Re: UBSAN: array-index-out-of-bounds in alg_bind

From: Jann Horn
Date: Sat Oct 17 2020 - 07:02:50 EST


On Sat, Oct 17, 2020 at 12:50 PM Dmitry Vyukov <dvyukov@xxxxxxxxxx> wrote:
> On Sat, Oct 17, 2020 at 5:49 AM Kees Cook <keescook@xxxxxxxxxxxx> wrote:
> > On Fri, Oct 16, 2020 at 01:12:24AM -0700, syzbot wrote:
> > > dashboard link: https://syzkaller.appspot.com/bug?extid=92ead4eb8e26a26d465e
> > > [...]
> > > Reported-by: syzbot+92ead4eb8e26a26d465e@xxxxxxxxxxxxxxxxxxxxxxxxx
> > > [...]
> > > UBSAN: array-index-out-of-bounds in crypto/af_alg.c:166:2
> > > index 91 is out of range for type '__u8 [64]'
> >
> > This seems to be an "as intended", if very odd. false positive (the actual
> > memory area is backed by the on-stack _K_SS_MAXSIZE-sized sockaddr_storage
> > "address" variable in __sys_bind. But yes, af_alg's salg_name member
> > size here doesn't make sense.
>
> As Vegard noted elsewhere, compilers can start making assumptions
> based on absence of UB and compile code in surprising ways as the
> result leading to very serious and very real bugs.
>
> One example would be a compiler generating jump table for common sizes
> during PGO and leaving size > 64 as wild jump.
>
> Another example would be a compiler assuming that copy size <= 64.
> Then if there is another copy into a 64-byte buffer with a proper size
> check, the compiler can now drop that size check (since it now knows
> size <= 64) and we get real stack smash (for a copy that does have a
> proper size check before!).

FWIW, the kernel currently still has a bunch of places that use
C89-style length-1 arrays (which were in the past used to work around
C89's lack of proper flexible arrays). Gustavo A. R. Silva has a bunch
of patches pending to change those places now, but those are not
marked for stable backporting; so in all currently released kernels,
we'll probably keep having length-1 arrays at the ends of C structs
that are used as if they were flexible arrays. (Unless someone makes
the case that these patches are not just cleanups but actually fix
some sort of real bug, and therefore need to be backported.)
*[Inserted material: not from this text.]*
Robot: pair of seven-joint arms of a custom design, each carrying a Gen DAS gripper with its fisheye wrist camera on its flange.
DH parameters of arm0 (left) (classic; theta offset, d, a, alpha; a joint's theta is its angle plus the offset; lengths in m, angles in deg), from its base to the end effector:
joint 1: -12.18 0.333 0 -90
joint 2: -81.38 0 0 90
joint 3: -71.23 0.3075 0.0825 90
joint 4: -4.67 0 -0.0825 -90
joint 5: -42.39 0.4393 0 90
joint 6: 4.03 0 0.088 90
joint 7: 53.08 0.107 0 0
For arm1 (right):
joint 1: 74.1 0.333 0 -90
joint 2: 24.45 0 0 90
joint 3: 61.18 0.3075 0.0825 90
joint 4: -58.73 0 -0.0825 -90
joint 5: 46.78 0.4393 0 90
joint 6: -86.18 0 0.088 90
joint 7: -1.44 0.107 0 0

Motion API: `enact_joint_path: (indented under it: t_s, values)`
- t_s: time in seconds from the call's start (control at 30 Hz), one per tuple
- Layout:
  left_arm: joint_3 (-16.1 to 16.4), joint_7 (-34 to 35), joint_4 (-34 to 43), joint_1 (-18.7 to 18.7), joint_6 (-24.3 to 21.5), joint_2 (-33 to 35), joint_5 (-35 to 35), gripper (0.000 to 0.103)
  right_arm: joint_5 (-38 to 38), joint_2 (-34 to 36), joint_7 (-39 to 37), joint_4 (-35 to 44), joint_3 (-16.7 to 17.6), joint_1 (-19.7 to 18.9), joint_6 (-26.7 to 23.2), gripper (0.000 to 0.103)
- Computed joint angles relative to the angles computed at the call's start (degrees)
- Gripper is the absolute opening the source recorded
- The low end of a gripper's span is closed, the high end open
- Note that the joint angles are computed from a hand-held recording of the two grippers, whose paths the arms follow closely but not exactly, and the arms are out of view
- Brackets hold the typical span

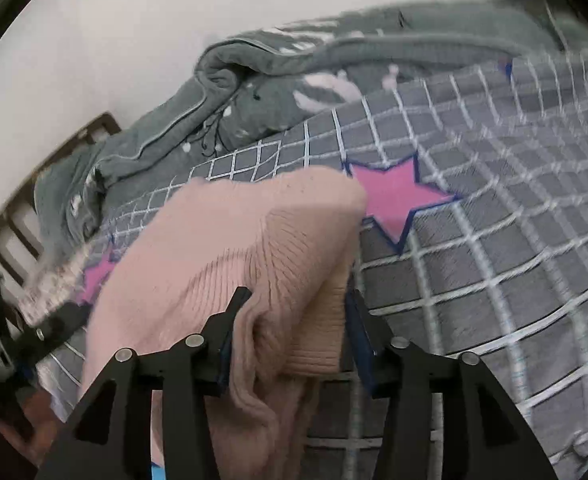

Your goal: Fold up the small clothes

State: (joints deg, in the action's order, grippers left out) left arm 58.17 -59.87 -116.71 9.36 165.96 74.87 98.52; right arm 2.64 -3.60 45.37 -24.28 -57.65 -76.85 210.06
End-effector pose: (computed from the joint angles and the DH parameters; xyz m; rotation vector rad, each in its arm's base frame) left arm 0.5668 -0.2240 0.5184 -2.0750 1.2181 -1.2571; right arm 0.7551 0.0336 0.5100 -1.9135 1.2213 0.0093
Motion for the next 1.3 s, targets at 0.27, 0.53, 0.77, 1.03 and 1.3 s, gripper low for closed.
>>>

The code in this example looks just like one of those C89-style
length-1 arrays to me (except that the length isn't 1).

Of course I do agree that this should be cleaned up, and that having
bogus array lengths in the source code is a bad idea.

> And we do want compilers to be that smart today. Because of all levels
> of abstractions/macros/inlining we actually have lots of
> redundant/nonsensical code in the end after all inlining and
> expansions, and we do want compilers to infer things, remove redundant
> checks, etc so that we can have both nice abstract source code and
> efficient machine code at the same time.

I guess that kinda leads to the question: Do we just need to fix the
kernel code here (which is comparatively easy), or do you think that
this is a sufficiently big problem that we need to go and somehow
change the actual UAPI headers here (e.g. by deprecating the existing
UAPI struct and making a new one with a different name)?